# New To Finger Shooting



## Dwill (Aug 26, 2010)

Hey im new to finger shooting and have a few questions... I just bought a Matthews Conquest Pro and I'm shooting 28" draw and about 67 lbs(easy pull for me) and no sights. I was shooting two under and one over(with no tab or glove, so yeah there hurting) but I was wondering which is better, a tab or a glove? I may try one over and one under tomorrow to see how I shoot with that. Also any tips would be much appreciated. Thanks alot!


----------



## CutTheLoop (Dec 26, 2007)

Dwill said:


> Hey im new to finger shooting and have a few questions... I just bought a Matthews Conquest Pro and I'm shooting 28" draw and about 67 lbs(easy pull for me) and no sights. I was shooting two under and one over(with no tab or glove, so yeah there hurting) but I was wondering which is better, a tab or a glove? I may try one over and one under tomorrow to see how I shoot with that. *Also any tips would be much appreciated. *Thanks alot!


First "tip" would be to get a glove or tab, either one... the possible nerve damage to your fingers, is not worth it.


----------



## Dwill (Aug 26, 2010)

Haha i plan on gettin one this weekend... just didnt know which way to go! ill rig me something up tomorrow so i can shoot


----------



## HighCountry46 (Feb 13, 2009)

Seems like most folks on here use a tab.I half heartedly tried a tab few times and seem to stuggle a bit.Im slow to change what works for me and its a glove, but gloves are prone to develop a grove so to speak that will cause more string roll and a less than smooth release so I change out yearly or sooner.Lately I have 1 broken in glove sans groove that I 3D and hunt with and 1 for practice.Being that your new to fingers I say go with a tab.


----------



## Dwill (Aug 26, 2010)

Thanks for the advice! i was leaning more towards a tab before and now i think its the right decision


----------



## fmoss3 (Apr 20, 2003)

Tabs are more accurate.....If you are going to shoot split finger....think about a tab with a finger spacer (kant pinch, cavalier)....I like and use the cavalier with the spacer and ledge with the hair face on the tab....Look at the bubba tab further down in this forum .... a little pricey but nice....cavalier should run you about $30.00...kant pinch about $8.00
Frank


----------



## minnie3 (Jul 28, 2009)

i prefer 2 under and use a calf hair tab which i cut to size with surgical scissors. have a good weekend, happy shooting.


----------



## Dwill (Aug 26, 2010)

Thanks for the info guys!


----------



## NeilM (May 22, 2006)

I'm a glove shooter, but I agree with Highcountry that changing your glove once a year helps accuracy. I also find that I prefer the cheapest gloves available, after spending a small fortune on all sorts of fancy leathers and designs of glove, I went back to my Neet gloves.
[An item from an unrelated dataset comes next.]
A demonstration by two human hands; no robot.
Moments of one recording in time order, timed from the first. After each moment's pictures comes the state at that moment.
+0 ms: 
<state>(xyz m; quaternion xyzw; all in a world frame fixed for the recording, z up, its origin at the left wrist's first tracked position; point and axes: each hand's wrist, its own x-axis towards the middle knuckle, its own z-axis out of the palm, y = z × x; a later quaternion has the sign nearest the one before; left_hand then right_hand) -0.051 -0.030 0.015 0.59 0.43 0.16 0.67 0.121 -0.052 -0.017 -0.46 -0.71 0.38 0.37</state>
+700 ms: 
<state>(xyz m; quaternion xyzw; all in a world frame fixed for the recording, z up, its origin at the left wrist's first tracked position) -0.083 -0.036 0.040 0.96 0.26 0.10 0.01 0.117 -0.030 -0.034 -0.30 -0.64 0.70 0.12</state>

Tab is said to be more accurate, but I just don't like them.

My advice, try both and stick with the one you prefer, the accuracy will come with practice.


----------



## Dwill (Aug 26, 2010)

I bought a cheap glove from academy and shot it all day yesterday! and my fingers werent killin me.. my ringer finger had like a blister on it from the evening i didnt have a glove so it hurt a lil bit..i like the glove though i may buy me a cheap tab too


----------



## Pierre Couture (Oct 28, 2004)

Tab works best for me. I started with a glove over 20 years ago, but the tab is better for finger protection against finger pinch and gives me a smoother release.


----------



## Darksider (Apr 14, 2006)

Pierre Couture said:


> Tab works best for me. I started with a glove over 20 years ago, but the tab is better for finger protection against finger pinch and gives me a smoother release.
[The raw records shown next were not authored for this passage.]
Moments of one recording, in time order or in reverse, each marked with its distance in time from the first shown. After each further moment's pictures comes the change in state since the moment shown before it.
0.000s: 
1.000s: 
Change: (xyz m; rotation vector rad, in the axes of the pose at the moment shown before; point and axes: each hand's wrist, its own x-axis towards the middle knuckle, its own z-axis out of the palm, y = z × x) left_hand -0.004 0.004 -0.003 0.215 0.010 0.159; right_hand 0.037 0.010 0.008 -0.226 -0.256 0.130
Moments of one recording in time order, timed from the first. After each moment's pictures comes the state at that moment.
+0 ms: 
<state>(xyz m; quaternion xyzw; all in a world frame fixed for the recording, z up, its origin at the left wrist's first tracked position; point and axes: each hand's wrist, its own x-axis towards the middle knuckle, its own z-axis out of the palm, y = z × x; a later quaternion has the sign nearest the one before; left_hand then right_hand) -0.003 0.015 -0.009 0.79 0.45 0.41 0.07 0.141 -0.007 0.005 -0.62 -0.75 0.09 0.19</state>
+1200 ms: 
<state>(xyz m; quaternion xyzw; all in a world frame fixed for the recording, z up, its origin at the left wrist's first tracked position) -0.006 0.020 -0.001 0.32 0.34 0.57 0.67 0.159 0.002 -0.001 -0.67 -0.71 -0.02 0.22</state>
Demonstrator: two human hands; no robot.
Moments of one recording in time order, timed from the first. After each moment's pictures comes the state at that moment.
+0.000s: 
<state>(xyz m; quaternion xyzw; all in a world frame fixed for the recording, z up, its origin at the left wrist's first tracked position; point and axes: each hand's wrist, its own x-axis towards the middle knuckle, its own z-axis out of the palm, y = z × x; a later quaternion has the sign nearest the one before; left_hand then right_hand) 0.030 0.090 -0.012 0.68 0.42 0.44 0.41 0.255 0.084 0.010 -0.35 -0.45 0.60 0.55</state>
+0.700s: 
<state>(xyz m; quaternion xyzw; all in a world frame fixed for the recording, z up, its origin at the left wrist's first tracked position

I shot Damacus glove for years. Finally gave in a few years ago. I've saved some money. I'd go through, 2-3 gloves a year. I've only had 2 tabs(OK, 3 1 was too small). And only replaced it because the strap broke.


----------



## TexNAss (Aug 9, 2010)

With my rough ole ******* hands- I am shooting bare fingered.. Tried a glove but I couldn't roll a smoke while wearing it (practice might help !>, and I kept trying to torque the arrow into the riser- on draw I'd flick the arrow up and over the side spring of the rest into the riser. Gave me the........ Anyway- it did feel a bit cleaner release when I could keep the arrow on the rest.
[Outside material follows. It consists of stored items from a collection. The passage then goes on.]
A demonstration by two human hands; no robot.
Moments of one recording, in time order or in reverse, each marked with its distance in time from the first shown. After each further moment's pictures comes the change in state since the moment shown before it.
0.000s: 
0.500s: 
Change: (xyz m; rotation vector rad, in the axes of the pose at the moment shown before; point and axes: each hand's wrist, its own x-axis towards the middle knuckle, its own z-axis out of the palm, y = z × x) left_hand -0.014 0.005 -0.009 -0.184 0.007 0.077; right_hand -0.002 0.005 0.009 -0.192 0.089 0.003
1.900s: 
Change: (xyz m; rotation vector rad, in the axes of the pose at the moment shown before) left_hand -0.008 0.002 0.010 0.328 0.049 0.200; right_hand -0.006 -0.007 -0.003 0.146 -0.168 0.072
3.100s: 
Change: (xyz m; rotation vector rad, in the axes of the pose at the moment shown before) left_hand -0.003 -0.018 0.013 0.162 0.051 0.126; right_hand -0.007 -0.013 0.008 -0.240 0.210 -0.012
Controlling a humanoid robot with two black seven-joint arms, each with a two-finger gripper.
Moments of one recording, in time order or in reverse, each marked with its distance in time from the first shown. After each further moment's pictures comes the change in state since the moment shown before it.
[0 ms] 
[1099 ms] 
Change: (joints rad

Tab- wasn't that a drink once??? Now they looking damn tempting- lots of the greatest fingershooters have used them and swear by them. Always thought about trying one.

Cheers, Tex


----------



## b0w_bender (Apr 30, 2006)

I'm a tabber
I shoot 2 under with the index finger resting on the nock. NFAA rules state you have to have 2 fingers touching the nock. 
I like the Saunders slick tab but I've shot the calf hair too.


----------